People would be amazed at how nice some native stuff looks after a pruning.

But I don't want to hijack this thread so back to screen plants.


----------



## S Mc (May 20, 2010)

Aim, I don't feel you hijacked the thread. I thought you had some very good feedback on the use of native plants in achieving a specific goal.

Sylvia


----------



## scotthnelson (May 20, 2010)

*Satsuma Citrus*

My satsuma tree flowers each year but never produces fruit. It is about 15 feet tall and blooms on the lower half of the tree only. Any suggestions?


----------



## S Mc (May 21, 2010)

scotthnelson said:


> My satsuma tree flowers each year but never produces fruit. It is about 15 feet tall and blooms on the lower half of the tree only. Any suggestions?



Scott, welcome to the site. Unfortunately, this would be termed hijacking a thread. Perhaps you can start a thread of your own with this question. I would enter it in the Plant Health forum.

Look forward to seeing it over there.

Sylvia


----------



## AIM (May 26, 2010)

Well bassmaster what did you come up with?

If the hybrid willows would grow well in west virginia I would probably look hard at them.
Cheap/ astonishing growth rate/ hard to kill.
Buying these "bare root" is pretty inexpensive. Fast to plant being so small, and in about 3-4 years your neighbor would be a thing of the past.

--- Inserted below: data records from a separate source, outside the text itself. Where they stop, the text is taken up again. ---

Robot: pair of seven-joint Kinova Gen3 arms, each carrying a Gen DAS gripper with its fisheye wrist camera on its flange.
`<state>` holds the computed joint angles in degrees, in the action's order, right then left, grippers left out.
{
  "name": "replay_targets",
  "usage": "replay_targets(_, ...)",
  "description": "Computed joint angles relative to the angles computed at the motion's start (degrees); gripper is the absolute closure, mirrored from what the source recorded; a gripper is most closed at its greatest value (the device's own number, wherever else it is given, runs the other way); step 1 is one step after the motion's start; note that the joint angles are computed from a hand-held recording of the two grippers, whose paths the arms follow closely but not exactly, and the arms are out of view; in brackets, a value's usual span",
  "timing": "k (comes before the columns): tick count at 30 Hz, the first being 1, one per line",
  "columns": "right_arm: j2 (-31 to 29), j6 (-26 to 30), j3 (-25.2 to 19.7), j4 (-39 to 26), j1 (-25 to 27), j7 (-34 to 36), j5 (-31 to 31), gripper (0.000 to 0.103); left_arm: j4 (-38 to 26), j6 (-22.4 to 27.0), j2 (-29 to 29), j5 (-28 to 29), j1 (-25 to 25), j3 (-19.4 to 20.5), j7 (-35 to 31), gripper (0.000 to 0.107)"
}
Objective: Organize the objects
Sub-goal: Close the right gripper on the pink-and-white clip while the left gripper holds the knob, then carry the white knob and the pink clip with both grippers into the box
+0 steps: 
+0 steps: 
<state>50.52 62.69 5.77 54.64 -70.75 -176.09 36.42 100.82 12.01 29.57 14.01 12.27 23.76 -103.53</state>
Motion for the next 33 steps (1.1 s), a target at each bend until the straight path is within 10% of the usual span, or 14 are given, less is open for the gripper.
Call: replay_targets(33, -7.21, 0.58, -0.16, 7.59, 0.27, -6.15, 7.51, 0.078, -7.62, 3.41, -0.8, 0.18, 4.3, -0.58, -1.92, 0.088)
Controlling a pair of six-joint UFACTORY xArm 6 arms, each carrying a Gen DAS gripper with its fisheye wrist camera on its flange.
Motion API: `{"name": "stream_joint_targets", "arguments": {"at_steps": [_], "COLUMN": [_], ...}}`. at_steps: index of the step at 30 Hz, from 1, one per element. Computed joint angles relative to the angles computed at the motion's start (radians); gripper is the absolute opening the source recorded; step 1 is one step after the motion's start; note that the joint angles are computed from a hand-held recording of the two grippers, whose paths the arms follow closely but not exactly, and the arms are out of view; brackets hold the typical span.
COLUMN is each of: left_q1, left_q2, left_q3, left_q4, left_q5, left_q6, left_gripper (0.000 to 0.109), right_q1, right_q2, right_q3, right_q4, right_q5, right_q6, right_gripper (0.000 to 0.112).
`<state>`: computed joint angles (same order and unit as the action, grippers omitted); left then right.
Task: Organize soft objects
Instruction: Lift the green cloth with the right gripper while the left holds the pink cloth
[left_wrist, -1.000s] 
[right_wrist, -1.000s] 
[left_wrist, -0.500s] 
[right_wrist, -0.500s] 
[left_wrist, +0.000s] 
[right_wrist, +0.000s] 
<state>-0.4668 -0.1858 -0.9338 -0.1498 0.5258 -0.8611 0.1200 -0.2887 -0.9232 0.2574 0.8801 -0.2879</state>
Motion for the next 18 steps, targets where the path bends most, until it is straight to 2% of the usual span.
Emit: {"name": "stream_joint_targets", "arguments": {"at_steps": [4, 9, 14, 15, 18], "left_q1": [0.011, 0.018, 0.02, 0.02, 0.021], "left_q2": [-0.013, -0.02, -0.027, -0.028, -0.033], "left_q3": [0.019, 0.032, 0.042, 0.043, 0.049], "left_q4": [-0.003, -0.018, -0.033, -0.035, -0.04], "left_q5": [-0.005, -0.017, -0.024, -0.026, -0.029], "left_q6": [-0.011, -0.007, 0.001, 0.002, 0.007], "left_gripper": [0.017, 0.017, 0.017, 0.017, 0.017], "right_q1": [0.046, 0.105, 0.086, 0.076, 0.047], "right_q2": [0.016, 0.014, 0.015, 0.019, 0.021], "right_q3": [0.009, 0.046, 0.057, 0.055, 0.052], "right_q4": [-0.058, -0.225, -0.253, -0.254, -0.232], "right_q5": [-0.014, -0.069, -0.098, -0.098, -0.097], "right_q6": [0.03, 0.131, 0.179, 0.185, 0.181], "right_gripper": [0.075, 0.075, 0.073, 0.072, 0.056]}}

Burgess nursery has them for $28 for 20 trees.
http://www.eburgess.com/detail.asp?pid=7287&nav=tre

I doubt you'll be disappointed with them.


----------



## bassmaster17327 (May 26, 2010)

I decided to try the hybrid willows, i ordered some off ebay just becasue i needed them by friday to take to west virginia with me. Hopefully they are good quality, none of the nurseries could get them to me in time. I bought 24 of them, i might order some hybrid poplar to plant the next trip and see if one does better than the other


----------